Results for tag: mentors
Surviving Launch Anxiety
A few years ago I read that the latest savvy business trend was to "go green" and I immediately came up with the idea of creating eco-friendly, reusable grocery bags. After Googling my idea I found that other people were already banking on it, but I also discovered that the bags that existed were expensive and not accessible to every market. So I did some more research, drafted a business plan, and started calling suppliers to figure out how I could provide a similar product for less. My plan was to create colorful polypropylene bags with large white figures that would serve as canvasses for children to decorate. Parents everywhere would display their kids’ creations while saving the planet and there would also be an interactive website to teach children about the environment.

But I never went through with my idea because I experienced launch anxiety.
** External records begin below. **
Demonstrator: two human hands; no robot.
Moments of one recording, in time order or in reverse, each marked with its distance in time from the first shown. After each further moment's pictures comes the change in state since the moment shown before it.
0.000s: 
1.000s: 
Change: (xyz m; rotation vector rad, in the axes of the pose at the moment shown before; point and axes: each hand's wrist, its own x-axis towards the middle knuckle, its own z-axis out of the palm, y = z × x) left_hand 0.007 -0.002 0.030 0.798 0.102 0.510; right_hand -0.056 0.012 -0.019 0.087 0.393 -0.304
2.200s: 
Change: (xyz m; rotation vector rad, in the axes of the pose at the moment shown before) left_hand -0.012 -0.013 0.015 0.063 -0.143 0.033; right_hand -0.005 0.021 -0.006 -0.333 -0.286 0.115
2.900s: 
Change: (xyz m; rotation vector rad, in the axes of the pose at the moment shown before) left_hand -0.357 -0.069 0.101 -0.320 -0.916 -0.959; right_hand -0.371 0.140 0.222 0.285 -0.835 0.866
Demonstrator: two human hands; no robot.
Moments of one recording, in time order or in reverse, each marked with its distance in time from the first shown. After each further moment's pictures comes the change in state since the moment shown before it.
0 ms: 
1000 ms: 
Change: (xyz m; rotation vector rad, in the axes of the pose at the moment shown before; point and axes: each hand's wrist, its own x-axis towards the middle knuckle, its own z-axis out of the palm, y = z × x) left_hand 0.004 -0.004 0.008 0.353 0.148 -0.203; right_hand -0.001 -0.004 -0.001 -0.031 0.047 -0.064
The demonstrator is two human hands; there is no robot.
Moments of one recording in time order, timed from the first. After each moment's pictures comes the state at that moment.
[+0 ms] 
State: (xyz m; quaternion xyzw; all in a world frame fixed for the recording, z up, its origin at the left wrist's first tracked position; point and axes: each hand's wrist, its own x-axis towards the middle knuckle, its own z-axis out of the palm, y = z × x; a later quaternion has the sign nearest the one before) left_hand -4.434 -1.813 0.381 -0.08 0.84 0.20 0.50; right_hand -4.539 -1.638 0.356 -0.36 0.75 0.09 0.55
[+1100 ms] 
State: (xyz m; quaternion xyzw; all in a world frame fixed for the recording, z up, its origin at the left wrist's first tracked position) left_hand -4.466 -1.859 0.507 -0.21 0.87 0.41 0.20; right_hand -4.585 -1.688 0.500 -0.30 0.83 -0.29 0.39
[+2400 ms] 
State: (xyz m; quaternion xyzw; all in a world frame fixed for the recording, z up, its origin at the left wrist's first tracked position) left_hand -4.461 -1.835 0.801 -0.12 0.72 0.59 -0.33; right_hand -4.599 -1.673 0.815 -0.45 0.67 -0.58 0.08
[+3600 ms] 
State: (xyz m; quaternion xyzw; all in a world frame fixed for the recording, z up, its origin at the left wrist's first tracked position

You know the feeling: that something will go wrong and everyone will know. I was paralyzed with what ifs. It seemed like everyone I told my idea to would either laugh or question the need for such a product. At the time, I thought my decisions needed a seal of approval from everyone else. I was afraid of the embarrassment that I would feel if things didn’t go according to plan and they asked, “What ever happened to that bag business you were planning?” I always knew my idea was a great one, but I made the big mistake of thinking that everyone had to agree. If I planned on doing it all by myself, why did I care so much what everyone thought? I was afraid of failing and being stuck at square one again for everyone to see.
These days I want to be a writer and that launch anxiety is slowly creeping up on me again. With college graduation quickly approaching I have to make career decisions pretty soon. I know I have plenty of choices like freelancing, editorial work, or writing for public relations; but I always have that gut feeling telling me to proceed with caution. Every time I want to sit down and write clips I wonder: can I really make a living as a writer? What experience do I have that might encourage anyone to care about what I have to say?
I still don’t know the answers to these and many questions, but I know that every day I wake up and I want to write about something. This is my calling. So I’ve decided to just listen and take small steps everyday. My mentor says that fear is a good thing and anyone who has ever achieved great success has gone through what I’m feeling. I know she’s right so I’m going to try to ignore my anxiety as much as possible and take small steps for my career every day.
Have you ever experienced launch anxiety? What helped you cope with the feeling? I’d love to hear about how being nervous or afraid of the unknown affected your career path and helped you keep going.